Q: Can a subject co-enroll in another trial?
A: Yes. Contact us for assistance in coordinating visits and study assessments.

Q: Do subjects need to be re-consented when they regain the capacity to consent?
A: No. If a subject is cognitively impaired at the time of consent, the LAR provides consent. Subjects do not need to re-consent once they regain capacity, but they may withdraw at any time.

Q: Can I consent and enroll a patient between 30 and 45 days (in the window for 30-day follow-up)?
A: Yes. The goal is to conduct the first assessment at 30 days, but some patients may still be hospitalized or return to the clinic after 4-5 weeks.

Q: Can I enroll a current prisoner into POST-ICECAP?
A: No. Being a prisoner is an exclusion criterion for both ICECAP and POST-ICECAP.

Q: What is the time commitment for NOA training, including Modified Rankin, NIH Toolbox, Neuro-QoL, and BTACT?
A: Approximately 8 hours (one business day).

Q: How long do the NOA assessments take during each visit?
A:

  • Telephone visits: ~60 minutes
  • In-person visits: ~90 minutes

Q: What is the time commitment for chart review after consent is obtained?
A: Approximately 2 hours.

Q: What is the time commitment for the Intake Questionnaire after consent is obtained?
A: Approximately 30 minutes.

Q: If a subject needs to end a telephone interview before completion, can the remaining interview be completed later?
A: Yes. However, neuropsych tests should be completed in one sitting. Other instruments can be completed in a separate call, but it is best to keep them close together in time.

Q: If an interview is divided into two separate sessions, which measures should be prioritized?
A: Collect in the following priority order:

  1. Modified Rankin Scale (F144) (must-have measure for all participants).
  2. If MRS < 5, collect in this order:
    • Follow-up form (F516)
    • Neuropsychological outcomes (F509, F512, F513)
    • Psychological patient-reported outcomes (F507, F508, F510)
    • Physical and social patient-reported outcomes (F511, F514, F515, F517, F518, F519).

Q: Can the outcomes questionnaires be printed/completed on paper and then transcribed to WebDCU?
A: Yes, except for NIH Toolbox and Neuro-QoL, which must be administered on iPads.

Q: Does the NOA need to be blinded?
A: No. The NOA does not need to be blinded in POST-ICECAP. If the 3-month assessment is conducted for ICECAP, follow ICECAP blinding rules.

Q: What happens if a patient is screened but dies before the 1-month enrollment date? Will the site be reimbursed?
A: No. If a participant dies before 30 days, they are never officially enrolled and do not contribute to the study, so no payment will be made. You may complete an enrollment form, but it is not required to enter the patient into WebDCU.

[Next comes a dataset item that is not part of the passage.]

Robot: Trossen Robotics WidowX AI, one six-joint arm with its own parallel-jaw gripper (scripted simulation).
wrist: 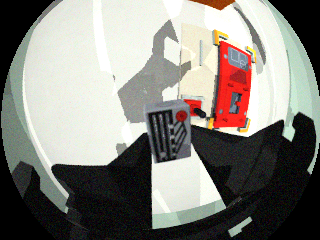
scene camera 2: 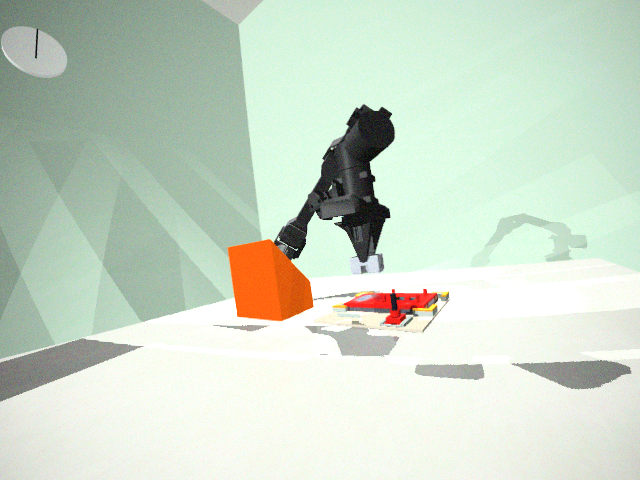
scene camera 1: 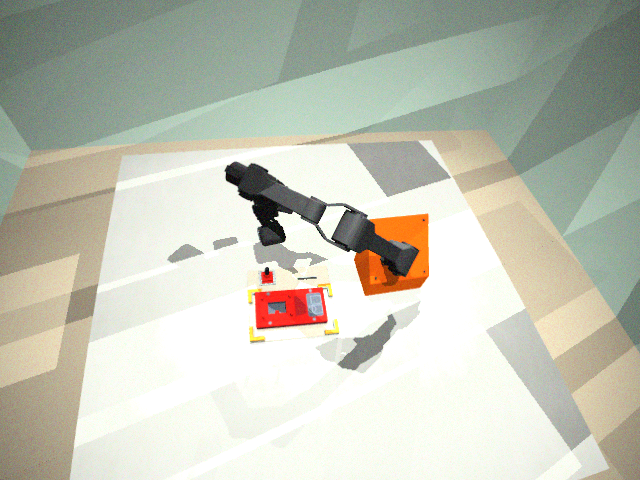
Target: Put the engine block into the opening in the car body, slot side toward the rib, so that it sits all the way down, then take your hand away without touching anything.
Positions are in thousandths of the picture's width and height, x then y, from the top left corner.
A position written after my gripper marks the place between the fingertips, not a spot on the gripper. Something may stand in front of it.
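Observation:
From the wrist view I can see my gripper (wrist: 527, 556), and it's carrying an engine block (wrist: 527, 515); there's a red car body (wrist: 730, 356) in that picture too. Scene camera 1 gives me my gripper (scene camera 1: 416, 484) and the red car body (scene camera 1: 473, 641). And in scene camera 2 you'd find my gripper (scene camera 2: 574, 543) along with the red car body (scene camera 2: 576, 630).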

Q: If a patient is enrolled but dies before the 3-month visit, will there be reimbursement?
A: Yes. If a participant dies between 1 month and 3 months, the site will receive the full $400 once the End of Study form is completed.

Q: When completing the NIH Toolbox assessments, what should we enter as the patient identifier to distinguish between an ICECAP assessment an POST-ICECAP assessment? 

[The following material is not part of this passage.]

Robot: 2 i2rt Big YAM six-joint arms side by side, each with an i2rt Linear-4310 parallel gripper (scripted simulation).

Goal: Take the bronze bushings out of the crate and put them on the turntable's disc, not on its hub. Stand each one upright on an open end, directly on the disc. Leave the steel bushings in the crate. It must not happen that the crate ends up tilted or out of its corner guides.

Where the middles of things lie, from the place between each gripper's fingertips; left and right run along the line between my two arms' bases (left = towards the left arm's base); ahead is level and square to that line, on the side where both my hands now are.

A: To differentiate the files from the i-Pad we are asking the POST-ICECAP sites to use a unique naming convention when entering the Subject ID in the i-Pad. Please see the below scenarios:

ICECAP screen failures, but enrolled in POST-ICECAP – Please use the POST-ICECAP assigned ID with the unique identifier (POST####)

Subjects ONLY enrolled in ICECAP – Please use just the assigned ICECAP subject ID (####)

Subjects enrolled in ICECAP and POST-ICECAP – For the Day 90/3 Month visit, please use the ICECAP assigned ID only (####). This assessment is not uploaded to both databases but will be linked to the ICECAP uploaded file at the end of the study. For the POST-ICECAP 12 month visit, please use the POST-ICECAP ID with a unique identifier (POST####).